Records excerpted from a collection
———

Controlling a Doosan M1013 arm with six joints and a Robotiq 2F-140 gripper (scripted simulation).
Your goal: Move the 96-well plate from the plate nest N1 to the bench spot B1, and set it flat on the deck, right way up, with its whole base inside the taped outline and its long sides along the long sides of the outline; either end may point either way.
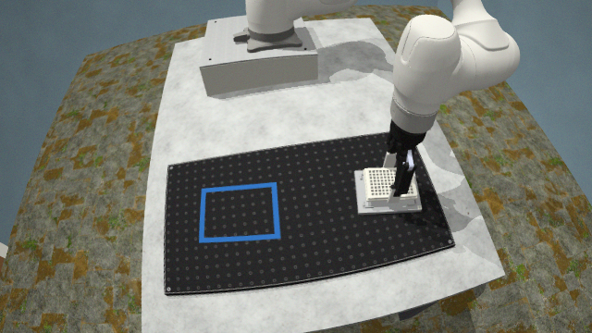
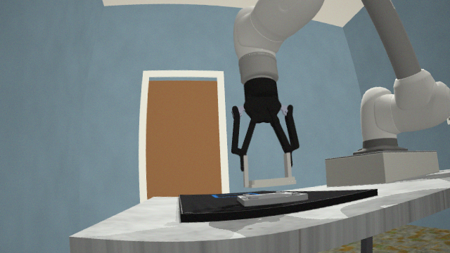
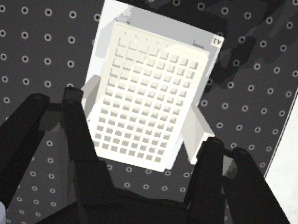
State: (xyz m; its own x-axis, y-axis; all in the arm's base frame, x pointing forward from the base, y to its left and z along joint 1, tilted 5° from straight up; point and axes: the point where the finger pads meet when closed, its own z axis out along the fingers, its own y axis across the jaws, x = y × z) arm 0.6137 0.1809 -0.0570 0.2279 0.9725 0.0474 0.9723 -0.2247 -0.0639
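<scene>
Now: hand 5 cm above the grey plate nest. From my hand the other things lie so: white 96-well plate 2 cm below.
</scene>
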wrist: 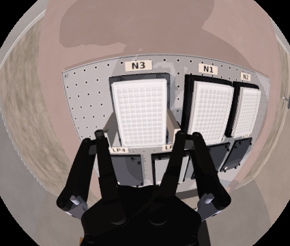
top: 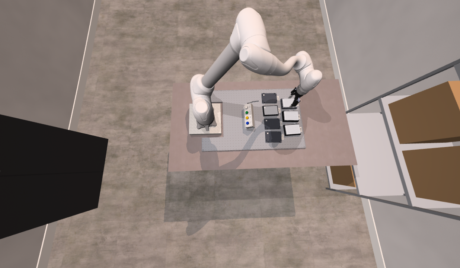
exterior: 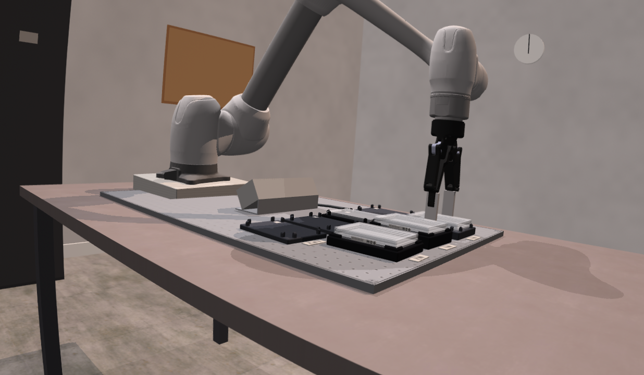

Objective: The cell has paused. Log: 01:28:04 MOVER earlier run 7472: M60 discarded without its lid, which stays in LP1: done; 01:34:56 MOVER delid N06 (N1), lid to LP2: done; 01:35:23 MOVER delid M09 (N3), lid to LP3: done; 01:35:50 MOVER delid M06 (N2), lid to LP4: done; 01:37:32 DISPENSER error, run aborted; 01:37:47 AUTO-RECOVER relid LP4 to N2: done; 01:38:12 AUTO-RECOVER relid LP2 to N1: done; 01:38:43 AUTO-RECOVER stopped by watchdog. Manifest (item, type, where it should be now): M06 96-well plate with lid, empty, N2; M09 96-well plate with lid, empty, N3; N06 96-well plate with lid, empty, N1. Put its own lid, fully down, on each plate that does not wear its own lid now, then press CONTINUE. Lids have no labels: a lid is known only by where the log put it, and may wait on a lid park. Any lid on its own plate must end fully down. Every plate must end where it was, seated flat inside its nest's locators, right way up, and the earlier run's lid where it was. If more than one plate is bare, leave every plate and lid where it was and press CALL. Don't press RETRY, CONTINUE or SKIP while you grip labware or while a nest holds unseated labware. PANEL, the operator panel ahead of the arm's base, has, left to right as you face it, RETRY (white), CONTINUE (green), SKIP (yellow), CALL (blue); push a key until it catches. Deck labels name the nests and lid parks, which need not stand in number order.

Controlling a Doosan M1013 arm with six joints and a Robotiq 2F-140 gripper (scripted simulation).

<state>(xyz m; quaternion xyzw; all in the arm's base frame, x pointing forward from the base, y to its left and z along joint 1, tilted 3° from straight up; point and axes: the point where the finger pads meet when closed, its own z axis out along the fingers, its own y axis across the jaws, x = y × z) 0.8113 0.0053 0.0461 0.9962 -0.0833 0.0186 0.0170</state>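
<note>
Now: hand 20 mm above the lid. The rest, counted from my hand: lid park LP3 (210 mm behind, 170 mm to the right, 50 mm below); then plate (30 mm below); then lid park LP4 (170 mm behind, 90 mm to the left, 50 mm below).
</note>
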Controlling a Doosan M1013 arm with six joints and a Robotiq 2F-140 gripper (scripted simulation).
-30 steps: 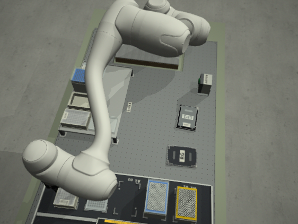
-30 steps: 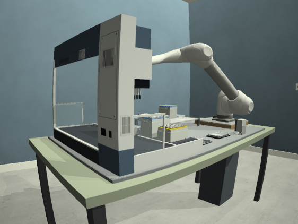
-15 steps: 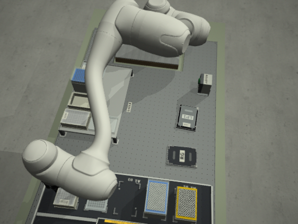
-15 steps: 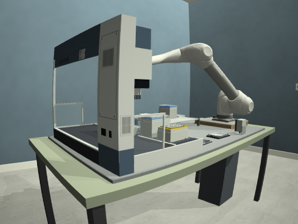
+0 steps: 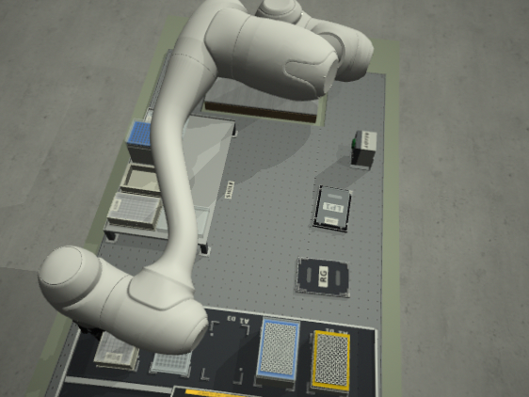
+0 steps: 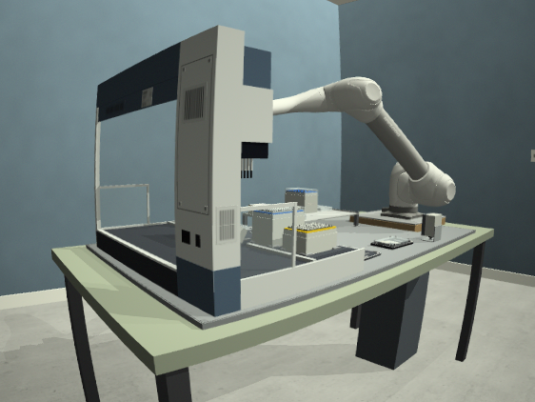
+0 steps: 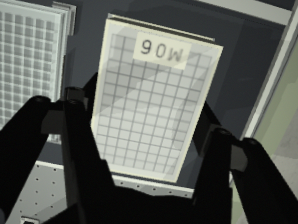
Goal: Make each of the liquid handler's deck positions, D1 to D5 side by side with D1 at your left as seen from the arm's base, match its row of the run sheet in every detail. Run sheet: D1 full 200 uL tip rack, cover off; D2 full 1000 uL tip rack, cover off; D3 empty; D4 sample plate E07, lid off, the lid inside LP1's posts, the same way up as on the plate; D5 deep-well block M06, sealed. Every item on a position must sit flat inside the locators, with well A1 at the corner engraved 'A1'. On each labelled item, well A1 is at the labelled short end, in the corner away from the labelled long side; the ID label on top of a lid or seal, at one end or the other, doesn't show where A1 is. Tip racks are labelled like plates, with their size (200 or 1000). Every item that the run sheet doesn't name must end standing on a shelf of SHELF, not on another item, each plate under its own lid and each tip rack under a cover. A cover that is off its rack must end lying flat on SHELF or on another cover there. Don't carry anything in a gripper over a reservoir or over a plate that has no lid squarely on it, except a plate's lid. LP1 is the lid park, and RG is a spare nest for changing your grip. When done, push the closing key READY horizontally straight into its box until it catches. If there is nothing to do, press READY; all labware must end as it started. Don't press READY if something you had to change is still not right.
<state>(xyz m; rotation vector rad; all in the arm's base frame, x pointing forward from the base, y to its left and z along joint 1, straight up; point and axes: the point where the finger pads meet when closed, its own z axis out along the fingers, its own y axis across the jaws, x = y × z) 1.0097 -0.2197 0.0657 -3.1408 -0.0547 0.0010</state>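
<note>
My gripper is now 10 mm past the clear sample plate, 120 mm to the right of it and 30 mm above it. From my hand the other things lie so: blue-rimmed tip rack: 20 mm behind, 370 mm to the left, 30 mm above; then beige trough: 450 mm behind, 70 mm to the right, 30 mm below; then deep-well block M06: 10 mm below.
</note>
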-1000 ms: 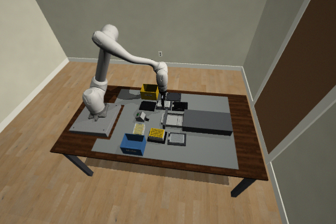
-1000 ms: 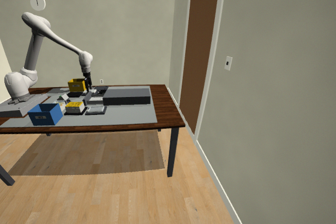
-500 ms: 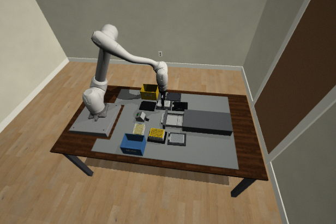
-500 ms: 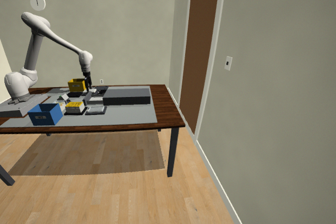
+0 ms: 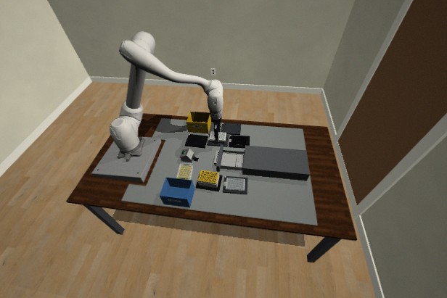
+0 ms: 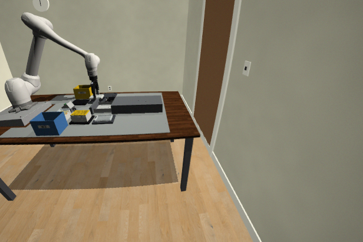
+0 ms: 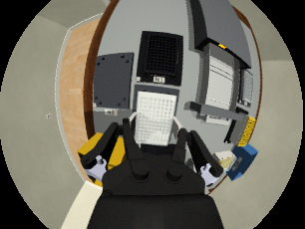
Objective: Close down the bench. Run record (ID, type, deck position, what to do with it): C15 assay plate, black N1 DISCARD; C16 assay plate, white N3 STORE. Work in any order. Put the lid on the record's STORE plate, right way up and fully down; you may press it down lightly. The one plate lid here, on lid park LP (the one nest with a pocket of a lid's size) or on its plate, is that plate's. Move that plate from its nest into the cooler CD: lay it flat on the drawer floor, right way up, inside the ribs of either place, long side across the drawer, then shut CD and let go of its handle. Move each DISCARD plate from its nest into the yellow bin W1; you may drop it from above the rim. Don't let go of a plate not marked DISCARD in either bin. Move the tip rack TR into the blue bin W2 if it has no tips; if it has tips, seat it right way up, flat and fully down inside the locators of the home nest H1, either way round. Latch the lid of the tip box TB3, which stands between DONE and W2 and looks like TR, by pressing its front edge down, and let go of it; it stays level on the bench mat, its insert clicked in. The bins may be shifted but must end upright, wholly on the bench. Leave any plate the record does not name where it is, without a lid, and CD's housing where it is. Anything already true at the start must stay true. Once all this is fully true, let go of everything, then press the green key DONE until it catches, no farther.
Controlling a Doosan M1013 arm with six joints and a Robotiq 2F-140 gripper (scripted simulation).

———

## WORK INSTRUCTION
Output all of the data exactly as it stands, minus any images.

## WRITTEN SOLUTION
Controlling a Doosan M1013 arm with six joints and a Robotiq 2F-140 gripper (scripted simulation).
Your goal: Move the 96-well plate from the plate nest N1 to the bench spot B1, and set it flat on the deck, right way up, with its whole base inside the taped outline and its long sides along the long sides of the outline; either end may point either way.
State: (xyz m; its own x-axis, y-axis; all in the arm's base frame, x pointing forward from the base, y to its left and z along joint 1, tilted 5° from straight up; point and axes: the point where the finger pads meet when closed, its own z axis out along the fingers, its own y axis across the jaws, x = y × z) arm 0.6137 0.1809 -0.0570 0.2279 0.9725 0.0474 0.9723 -0.2247 -0.0639
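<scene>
Now: hand 5 cm above the grey plate nest. From my hand the other things lie so: white 96-well plate 2 cm below.
</scene>
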wrist: 
top: 
exterior: 

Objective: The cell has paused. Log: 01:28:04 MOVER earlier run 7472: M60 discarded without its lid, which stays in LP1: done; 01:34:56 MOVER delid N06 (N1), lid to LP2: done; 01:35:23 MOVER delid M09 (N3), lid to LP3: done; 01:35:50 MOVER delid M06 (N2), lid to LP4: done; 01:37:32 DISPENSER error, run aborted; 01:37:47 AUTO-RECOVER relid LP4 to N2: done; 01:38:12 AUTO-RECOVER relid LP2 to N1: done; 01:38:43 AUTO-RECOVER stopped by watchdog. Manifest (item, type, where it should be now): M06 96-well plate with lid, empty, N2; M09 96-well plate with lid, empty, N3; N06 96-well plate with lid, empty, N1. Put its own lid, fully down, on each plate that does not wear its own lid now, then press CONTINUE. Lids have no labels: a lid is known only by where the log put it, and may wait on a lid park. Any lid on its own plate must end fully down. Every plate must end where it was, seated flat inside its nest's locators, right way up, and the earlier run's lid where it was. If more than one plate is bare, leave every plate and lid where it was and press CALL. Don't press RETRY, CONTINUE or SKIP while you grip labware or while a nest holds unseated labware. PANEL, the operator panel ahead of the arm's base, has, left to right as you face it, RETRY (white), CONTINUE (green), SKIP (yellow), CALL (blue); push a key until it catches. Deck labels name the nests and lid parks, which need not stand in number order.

Controlling a Doosan M1013 arm with six joints and a Robotiq 2F-140 gripper (scripted simulation).

<state>(xyz m; quaternion xyzw; all in the arm's base frame, x pointing forward from the base, y to its left and z along joint 1, tilted 3° from straight up; point and axes: the point where the finger pads meet when closed, its own z axis out along the fingers, its own y axis across the jaws, x = y × z) 0.8113 0.0053 0.0461 0.9962 -0.0833 0.0186 0.0170</state>
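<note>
Now: hand 20 mm above the lid. The rest, counted from my hand: lid park LP3 (210 mm behind, 170 mm to the right, 50 mm below); then plate (30 mm below); then lid park LP4 (170 mm behind, 90 mm to the left, 50 mm below).
</note>
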Controlling a Doosan M1013 arm with six joints and a Robotiq 2F-140 gripper (scripted simulation).
-30 steps: 
-30 steps: 
-15 steps: 
-15 steps: 
+0 steps: 
+0 steps: 
+0 steps: 
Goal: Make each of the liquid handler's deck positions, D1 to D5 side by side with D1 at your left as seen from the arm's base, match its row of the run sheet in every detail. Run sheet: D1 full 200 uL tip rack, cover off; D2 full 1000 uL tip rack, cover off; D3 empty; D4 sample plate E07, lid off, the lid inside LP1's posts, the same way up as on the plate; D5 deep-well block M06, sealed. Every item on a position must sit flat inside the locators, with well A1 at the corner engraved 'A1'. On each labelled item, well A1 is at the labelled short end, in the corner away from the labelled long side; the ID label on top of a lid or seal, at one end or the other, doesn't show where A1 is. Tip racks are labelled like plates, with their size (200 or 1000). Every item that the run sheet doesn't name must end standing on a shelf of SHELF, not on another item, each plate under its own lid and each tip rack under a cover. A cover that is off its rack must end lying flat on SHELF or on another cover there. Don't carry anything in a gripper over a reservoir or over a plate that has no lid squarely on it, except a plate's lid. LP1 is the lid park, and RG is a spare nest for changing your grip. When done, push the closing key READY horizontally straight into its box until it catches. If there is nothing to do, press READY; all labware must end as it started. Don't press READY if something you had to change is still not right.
<state>(xyz m; rotation vector rad; all in the arm's base frame, x pointing forward from the base, y to its left and z along joint 1, straight up; point and axes: the point where the finger pads meet when closed, its own z axis out along the fingers, its own y axis across the jaws, x = y × z) 1.0097 -0.2197 0.0657 -3.1408 -0.0547 0.0010</state>
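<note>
My gripper is now 10 mm past the clear sample plate, 120 mm to the right of it and 30 mm above it. From my hand the other things lie so: blue-rimmed tip rack: 20 mm behind, 370 mm to the left, 30 mm above; then beige trough: 450 mm behind, 70 mm to the right, 30 mm below; then deep-well block M06: 10 mm below.
</note>
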-1000 ms: 
-1000 ms: 
-500 ms: 
-500 ms: 
+0 ms: 
+0 ms: 
+0 ms: 
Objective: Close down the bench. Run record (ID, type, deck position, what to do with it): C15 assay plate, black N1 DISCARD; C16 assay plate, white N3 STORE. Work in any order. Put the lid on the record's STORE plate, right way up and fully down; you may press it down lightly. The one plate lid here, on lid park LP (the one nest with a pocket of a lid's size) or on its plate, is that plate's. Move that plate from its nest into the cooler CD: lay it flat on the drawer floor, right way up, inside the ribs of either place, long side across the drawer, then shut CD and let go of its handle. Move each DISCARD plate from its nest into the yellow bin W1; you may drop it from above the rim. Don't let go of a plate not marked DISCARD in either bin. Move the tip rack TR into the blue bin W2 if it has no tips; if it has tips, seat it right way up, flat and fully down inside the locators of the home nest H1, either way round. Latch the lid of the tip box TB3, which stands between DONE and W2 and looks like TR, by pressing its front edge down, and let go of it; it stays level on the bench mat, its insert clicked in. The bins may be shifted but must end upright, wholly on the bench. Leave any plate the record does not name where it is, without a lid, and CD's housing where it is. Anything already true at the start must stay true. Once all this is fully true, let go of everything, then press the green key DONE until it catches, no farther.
Controlling a Doosan M1013 arm with six joints and a Robotiq 2F-140 gripper (scripted simulation).

This exercise is now finished, and nothing remains to add.